Table 5.2 summarizes quantitatively the basic performance features of these systems. Several other research systems employ special features:

Table 5.2 Performance summary of commercially available preclinical PET systems
  • RatCAP: The Rat Conscious Animal PET (RatCAP) is a prototype PET scanner aimed to perform brain studies in conscious rats thus avoiding anesthesia which may inhibit several brain processes under study. Its architecture is based on individual readout of LSO crystal arrays by APD arrays with the detectors fixed in the animal’s skull [54].

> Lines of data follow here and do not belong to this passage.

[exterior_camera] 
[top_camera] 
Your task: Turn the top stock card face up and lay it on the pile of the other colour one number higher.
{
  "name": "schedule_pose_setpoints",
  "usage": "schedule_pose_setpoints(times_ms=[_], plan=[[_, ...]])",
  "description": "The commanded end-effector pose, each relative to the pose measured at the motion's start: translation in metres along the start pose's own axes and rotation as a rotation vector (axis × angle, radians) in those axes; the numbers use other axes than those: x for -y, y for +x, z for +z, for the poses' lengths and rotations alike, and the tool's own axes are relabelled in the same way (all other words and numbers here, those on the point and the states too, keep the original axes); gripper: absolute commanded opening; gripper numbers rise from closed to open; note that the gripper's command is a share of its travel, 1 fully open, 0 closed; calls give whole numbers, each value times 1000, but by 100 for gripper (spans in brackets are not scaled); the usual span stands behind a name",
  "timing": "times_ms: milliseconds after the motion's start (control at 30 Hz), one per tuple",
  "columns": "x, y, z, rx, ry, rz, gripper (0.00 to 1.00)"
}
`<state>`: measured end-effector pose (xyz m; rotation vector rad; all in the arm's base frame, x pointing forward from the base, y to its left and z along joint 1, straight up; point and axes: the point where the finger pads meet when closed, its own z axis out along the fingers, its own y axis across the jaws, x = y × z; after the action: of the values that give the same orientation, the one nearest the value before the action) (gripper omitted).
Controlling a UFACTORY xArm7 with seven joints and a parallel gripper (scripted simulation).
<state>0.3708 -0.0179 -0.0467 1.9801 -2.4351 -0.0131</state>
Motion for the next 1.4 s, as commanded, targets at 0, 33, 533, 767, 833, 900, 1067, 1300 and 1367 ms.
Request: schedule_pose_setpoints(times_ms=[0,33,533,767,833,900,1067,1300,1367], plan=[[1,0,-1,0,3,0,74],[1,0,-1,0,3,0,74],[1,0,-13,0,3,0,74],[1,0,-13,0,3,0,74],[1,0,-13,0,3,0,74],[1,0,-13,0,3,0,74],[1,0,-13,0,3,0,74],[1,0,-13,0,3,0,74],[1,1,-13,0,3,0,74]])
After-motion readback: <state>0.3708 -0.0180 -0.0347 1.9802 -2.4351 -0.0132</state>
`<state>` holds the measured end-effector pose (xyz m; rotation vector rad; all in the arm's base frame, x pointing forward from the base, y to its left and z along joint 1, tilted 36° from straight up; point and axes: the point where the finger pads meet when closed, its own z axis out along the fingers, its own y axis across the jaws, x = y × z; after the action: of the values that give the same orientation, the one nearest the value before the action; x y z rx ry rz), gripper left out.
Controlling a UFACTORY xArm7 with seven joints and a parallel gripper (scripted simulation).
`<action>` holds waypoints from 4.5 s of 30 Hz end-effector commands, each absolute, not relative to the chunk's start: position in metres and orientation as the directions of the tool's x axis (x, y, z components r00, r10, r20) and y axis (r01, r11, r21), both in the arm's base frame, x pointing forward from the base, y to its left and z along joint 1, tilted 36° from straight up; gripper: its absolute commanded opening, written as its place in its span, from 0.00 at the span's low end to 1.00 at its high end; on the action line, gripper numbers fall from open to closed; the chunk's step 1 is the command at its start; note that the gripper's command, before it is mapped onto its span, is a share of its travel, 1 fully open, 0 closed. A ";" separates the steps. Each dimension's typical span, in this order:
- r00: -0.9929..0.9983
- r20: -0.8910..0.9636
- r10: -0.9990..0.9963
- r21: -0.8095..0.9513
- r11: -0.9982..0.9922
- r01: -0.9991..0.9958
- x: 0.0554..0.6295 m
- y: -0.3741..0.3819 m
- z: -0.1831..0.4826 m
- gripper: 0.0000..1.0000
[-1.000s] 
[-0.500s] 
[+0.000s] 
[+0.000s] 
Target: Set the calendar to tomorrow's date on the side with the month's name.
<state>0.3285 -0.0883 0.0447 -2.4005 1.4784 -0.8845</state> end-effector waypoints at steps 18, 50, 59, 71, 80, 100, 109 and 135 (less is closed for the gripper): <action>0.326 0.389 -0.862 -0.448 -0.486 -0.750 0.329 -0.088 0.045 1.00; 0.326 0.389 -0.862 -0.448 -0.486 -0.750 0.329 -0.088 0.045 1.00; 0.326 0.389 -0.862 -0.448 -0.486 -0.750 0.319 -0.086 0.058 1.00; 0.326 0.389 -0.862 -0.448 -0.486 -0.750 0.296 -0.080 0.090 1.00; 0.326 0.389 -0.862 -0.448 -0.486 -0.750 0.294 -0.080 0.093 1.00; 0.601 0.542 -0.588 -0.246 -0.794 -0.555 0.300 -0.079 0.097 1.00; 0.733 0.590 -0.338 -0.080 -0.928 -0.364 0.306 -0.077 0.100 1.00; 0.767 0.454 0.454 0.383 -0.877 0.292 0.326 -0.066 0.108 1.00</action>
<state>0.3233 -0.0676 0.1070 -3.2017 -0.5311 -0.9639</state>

  • VP-PET: The Virtual Pinhole PET (VP-PET) is a technology aiming to improve the spatial resolution of already existing systems by implementing a high resolution detector insert within the FoV [55]. Coincidences are registered between all possible detector pairs from both the existing system and the insert resulting in magnification similar to pinhole SPECT [5659].

5 Summary

In this chapter, an overview of the design considerations for small animal PET scanners was given. Preclinical imaging is widely used in PET research for the evaluation of new pharmaceuticals and for the study of the biology of various human diseases. However, the performance requirements for preclinical imaging differ from those for clinical imaging due to the significantly different volumes to be imaged. Differences in energy, time and spatial resolution between preclinical and clinical PET were explained and current trends in the PET detector designs were presented. A summary of state-of-the-art small animal PET scanners was also given.